Henri has learned to “get on the balcony” and see this challenge from a new perspective. “It encourages you to put yourself in different positions when you're at a negotiating table. You have to put yourself in the place of others and even consider how you yourself are at the center of the problem."
For Henri, the accelerator arrived at just the right time. “I am carrying out the process in a different way than when I had initially begun to approach it. There will be many values in tension but I believe these lessons from the accelerator and what I’ve learned during this time will help us put the sector on the right path.”
Polarities management to de-escalate stakeholder tensions
Rodrigo Díaz Plá has also learned how to navigate opposing views and tensions. Rodrigo is an author and social anthropologist working with coastal communities, artisanal fishing organizations, and institutions in Chile for the past 15 years. He directs the Centro de Investigación/Acción de la Pesca Artesanal y Sociedades Costeras, QUIÑE, where he applies multidisciplinary approaches to better understand and work with artisanal fishing and coastal communities.
He’s currently working with the Chango population, an indigenous coastal community living in northern Chile who only recently received legal recognition as an ethnic group by the state of Chile. Working with the community since 2016, Rodrigo has supported them through the process of obtaining legal recognition and continues working on various projects to safeguard their rights to territories and resources.
Photo provided by Rodrigo Díaz Plá.
He joined the accelerator to grow his leadership skills and overcome an emerging challenge.

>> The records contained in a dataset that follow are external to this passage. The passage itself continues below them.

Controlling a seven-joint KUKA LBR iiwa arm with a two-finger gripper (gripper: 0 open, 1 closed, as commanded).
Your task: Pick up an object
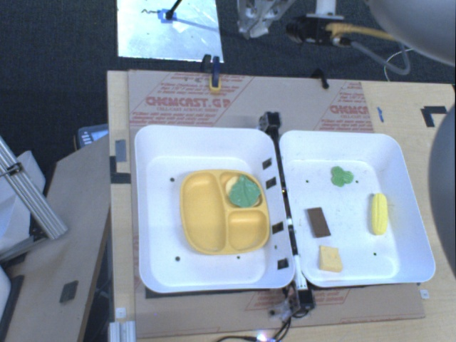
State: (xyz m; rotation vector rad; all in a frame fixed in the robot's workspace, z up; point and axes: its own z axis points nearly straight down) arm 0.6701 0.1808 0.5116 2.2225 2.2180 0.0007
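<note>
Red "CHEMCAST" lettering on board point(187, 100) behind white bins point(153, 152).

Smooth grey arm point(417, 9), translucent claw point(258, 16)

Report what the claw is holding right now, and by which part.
Nothing is held. The claw hangs above the bench's far edge, beyond both white bins, with no object between its fingers.
</note>
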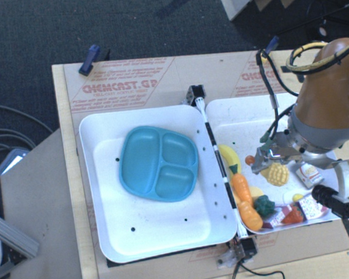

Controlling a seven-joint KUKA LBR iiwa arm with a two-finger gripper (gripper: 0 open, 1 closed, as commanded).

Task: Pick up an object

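The bench (pixel 126 79), covered with printed brown board, is seen carrying two shallow white bins side by side. The left bin (pixel 110 234) is occupied by a blue divided plate (pixel 159 163) lying flat near its middle. The grey arm (pixel 327 99) with its orange band is seen reaching over the right bin (pixel 239 108) from the right. The pincer (pixel 267 157) is lowered into that bin, just beside a yellow corn cob (pixel 278 173); whether it is wide or narrow cannot be told. Along the right bin's left wall a banana (pixel 228 159) and an orange carrot (pixel 242 187) are laid, with a green toy (pixel 265 205) and a red piece (pixel 292 216) near the front wall.
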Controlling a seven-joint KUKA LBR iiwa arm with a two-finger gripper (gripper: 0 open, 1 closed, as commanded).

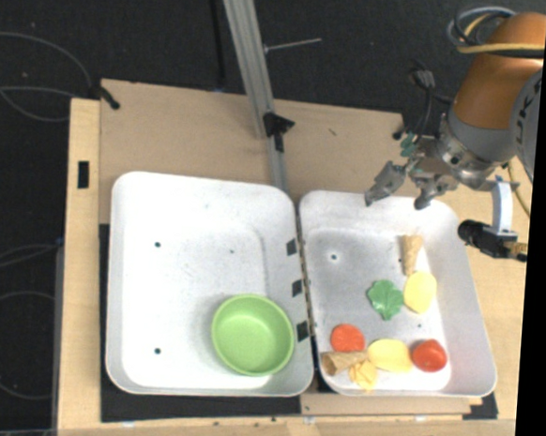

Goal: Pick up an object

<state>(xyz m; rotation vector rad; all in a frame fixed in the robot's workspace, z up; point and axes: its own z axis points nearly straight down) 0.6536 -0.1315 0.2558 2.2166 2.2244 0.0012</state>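
Fingers (pixel 399 196) spread open, nothing held; right bin (pixel 470 284): seven toy foods; left bin (pixel 139 249): one green bowl (pixel 252 334).

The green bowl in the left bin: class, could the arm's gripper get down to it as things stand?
Probably yes. The green bowl sits alone in the left bin with nothing over or against it. The gripper hangs over the right bin's far edge, jaws apart and holding nothing, so it must first cross the divide.

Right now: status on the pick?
Gripper open, nothing between fingers, above right bin's far edge. Toy food clustered at near side. Green bowl in left bin.
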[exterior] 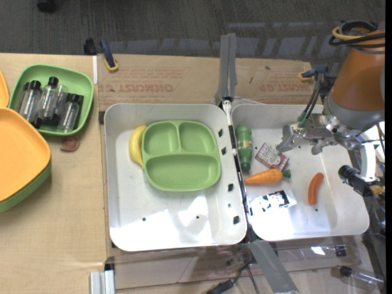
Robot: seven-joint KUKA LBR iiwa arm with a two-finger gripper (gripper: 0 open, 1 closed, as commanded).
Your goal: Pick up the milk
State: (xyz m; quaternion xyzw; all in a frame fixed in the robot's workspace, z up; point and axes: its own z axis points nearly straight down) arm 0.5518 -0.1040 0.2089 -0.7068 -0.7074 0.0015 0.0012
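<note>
Red lettering runs across the brown cardboard sheet (184,78) behind the bins, upside down from this camera and too blurred to read with any certainty. The small black-and-white patched milk carton (272,201) carries print too fine to make out. It lies flat on the floor of the right white bin (331,222), in the near-left part, just near of the orange carrot (264,177).

The two-finger gripper (303,144) hangs over the far-middle of the same bin. Its metal fingers (286,144) look spread apart with nothing between them. The carton sits well apart from them, nearer the camera and a little to the left, with the carrot and a small pink-and-white packet (270,156) lying between.

A green plastic bottle (244,147) lies along the bin's left wall, and a red sausage-shaped toy (315,188) rests to the right of the carton.

In the left white bin (159,225) a green divided plastic plate (181,155) covers part of a yellow banana-like object (136,146) at its left edge.

On the wooden bench to the far left stand a green square tray (82,87) holding dark-capped clear bottles (50,103) and a stack of orange plates (21,155).
</note>
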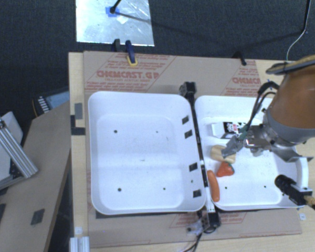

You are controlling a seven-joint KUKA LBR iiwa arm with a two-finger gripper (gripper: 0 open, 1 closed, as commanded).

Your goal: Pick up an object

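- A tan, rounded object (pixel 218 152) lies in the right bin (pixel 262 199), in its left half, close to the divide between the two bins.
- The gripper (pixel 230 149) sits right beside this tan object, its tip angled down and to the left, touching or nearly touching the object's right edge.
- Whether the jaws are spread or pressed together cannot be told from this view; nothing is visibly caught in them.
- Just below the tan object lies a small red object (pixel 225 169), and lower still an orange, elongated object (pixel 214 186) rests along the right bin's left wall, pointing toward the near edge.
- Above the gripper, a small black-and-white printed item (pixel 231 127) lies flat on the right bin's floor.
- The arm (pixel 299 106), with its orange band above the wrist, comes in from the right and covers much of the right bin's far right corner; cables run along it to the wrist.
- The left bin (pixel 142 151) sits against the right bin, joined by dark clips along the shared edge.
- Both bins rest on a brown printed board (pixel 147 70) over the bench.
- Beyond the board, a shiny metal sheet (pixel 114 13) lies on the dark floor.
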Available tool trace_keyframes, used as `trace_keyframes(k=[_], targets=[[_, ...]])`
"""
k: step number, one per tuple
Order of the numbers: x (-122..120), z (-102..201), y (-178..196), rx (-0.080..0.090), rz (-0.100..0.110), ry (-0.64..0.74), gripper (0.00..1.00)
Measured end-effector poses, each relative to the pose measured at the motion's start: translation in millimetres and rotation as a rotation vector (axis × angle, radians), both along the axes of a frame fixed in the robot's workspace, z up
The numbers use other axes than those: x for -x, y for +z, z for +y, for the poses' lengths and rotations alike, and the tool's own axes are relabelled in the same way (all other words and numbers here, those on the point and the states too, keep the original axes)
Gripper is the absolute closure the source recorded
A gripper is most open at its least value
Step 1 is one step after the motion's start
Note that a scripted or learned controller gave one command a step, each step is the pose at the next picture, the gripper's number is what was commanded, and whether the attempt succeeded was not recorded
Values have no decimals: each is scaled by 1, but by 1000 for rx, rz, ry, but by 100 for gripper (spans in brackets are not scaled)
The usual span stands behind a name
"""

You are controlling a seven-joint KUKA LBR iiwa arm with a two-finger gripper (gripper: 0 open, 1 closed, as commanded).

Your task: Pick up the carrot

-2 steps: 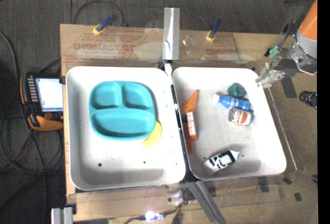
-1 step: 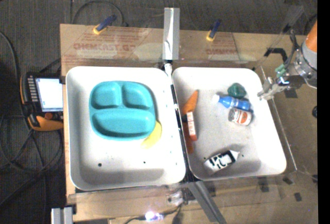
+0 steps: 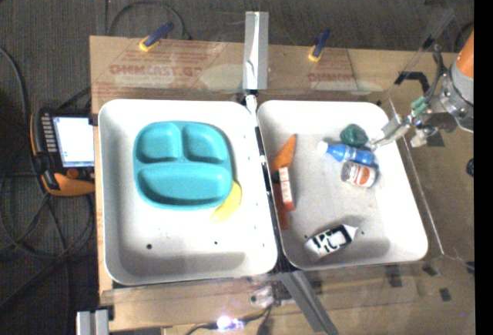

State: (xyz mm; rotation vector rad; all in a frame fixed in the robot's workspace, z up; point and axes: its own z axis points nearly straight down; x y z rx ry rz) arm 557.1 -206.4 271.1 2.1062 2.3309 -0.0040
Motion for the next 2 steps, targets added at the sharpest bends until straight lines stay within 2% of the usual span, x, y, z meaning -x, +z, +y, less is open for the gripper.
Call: trace_keyframes(k=[1,2], targets=[[0,-5,-12,-1,0,251,0],[-18,-17,-50,-1,-1,442,0]])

Artisanal fishermen and indigenous communities in southern Chile are clashing over rights to certain fishing areas, and as tensions escalate, Rodrigo anticipates a similar conflict will also arise in northern Chile between artisanal fishing groups and the Chango community he works with.
Having worked with various stakeholders in the fishing sector over the years, Rodrigo knows these two groups well, and believes misinformation and misconceptions are largely to blame for their conflict and growing tensions.

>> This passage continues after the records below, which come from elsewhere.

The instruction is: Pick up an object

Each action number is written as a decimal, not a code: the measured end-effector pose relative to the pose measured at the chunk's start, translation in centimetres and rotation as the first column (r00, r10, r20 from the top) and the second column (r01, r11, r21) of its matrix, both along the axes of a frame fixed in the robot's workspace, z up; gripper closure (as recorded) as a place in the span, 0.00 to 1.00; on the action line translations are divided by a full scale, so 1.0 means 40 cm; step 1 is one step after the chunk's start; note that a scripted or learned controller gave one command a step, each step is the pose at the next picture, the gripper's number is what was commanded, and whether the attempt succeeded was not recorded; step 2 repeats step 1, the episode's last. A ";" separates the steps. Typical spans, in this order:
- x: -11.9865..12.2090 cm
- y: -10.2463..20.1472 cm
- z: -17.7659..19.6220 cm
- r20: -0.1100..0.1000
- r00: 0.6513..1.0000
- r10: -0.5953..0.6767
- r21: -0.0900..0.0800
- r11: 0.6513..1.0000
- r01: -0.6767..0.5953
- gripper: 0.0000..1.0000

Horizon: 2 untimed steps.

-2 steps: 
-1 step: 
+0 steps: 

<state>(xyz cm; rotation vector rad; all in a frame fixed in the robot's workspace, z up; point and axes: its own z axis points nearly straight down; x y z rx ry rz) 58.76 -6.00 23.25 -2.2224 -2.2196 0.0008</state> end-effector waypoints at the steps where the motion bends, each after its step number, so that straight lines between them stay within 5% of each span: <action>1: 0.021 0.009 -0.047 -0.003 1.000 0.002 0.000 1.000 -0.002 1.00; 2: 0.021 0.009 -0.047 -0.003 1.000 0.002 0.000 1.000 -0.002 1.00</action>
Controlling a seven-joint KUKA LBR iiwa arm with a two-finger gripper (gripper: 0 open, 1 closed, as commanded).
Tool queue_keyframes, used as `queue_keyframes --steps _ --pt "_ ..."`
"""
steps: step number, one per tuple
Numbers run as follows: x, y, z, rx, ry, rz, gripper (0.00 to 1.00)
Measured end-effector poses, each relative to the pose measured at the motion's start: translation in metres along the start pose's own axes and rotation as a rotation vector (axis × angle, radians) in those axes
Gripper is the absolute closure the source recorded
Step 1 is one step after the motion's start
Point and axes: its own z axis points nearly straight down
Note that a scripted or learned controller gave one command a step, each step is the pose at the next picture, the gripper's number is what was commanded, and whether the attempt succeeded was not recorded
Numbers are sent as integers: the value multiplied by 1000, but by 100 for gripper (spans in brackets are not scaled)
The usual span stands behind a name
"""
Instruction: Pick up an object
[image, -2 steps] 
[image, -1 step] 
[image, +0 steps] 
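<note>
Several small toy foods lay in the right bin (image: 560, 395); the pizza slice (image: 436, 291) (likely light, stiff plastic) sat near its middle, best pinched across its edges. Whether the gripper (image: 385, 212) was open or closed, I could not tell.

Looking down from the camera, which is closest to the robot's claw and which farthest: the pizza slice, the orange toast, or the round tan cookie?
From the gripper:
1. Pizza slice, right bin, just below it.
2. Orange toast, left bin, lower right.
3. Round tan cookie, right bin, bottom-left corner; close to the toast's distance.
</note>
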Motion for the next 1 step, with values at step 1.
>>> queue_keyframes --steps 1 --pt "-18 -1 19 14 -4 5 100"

“In Chile, in recent times, political tempers are running very high. I think this has generated visions and brought out the worst in people in terms of racism and classism. Disinformation about this group of people, of seafarers, is widespread in Chile. We believe part of our work is to make these communities more visible.”
Applying lessons on polarity management, Rodrigo plans to de-escalate tensions and yield productive conversations. “I can understand that misinformation is a major issue in these conflicts. And in my case, I feel it’s necessary to empower myself as a changemaker so that the right conversations, proposals, and decisions can progress effectively. The tools provided by the accelerator in terms of putting these different visions into dialogue can help tackle a lot of misinformation.”
Photo provided by Rodrigo Díaz Plá.
A growing community of bold leaders
As Victoria, Henri, and Rodrigo put into practice lessons from the accelerator to address unique stakeholder challenges, they know they’re not alone. Together with 9 other leaders from their Latin American cohort, they’ve joined The Foundry — a bold community of 1,300+ alumni from Acumen Academy’s Accelerator and Fellowship programs who are changing systems across seas and around the world.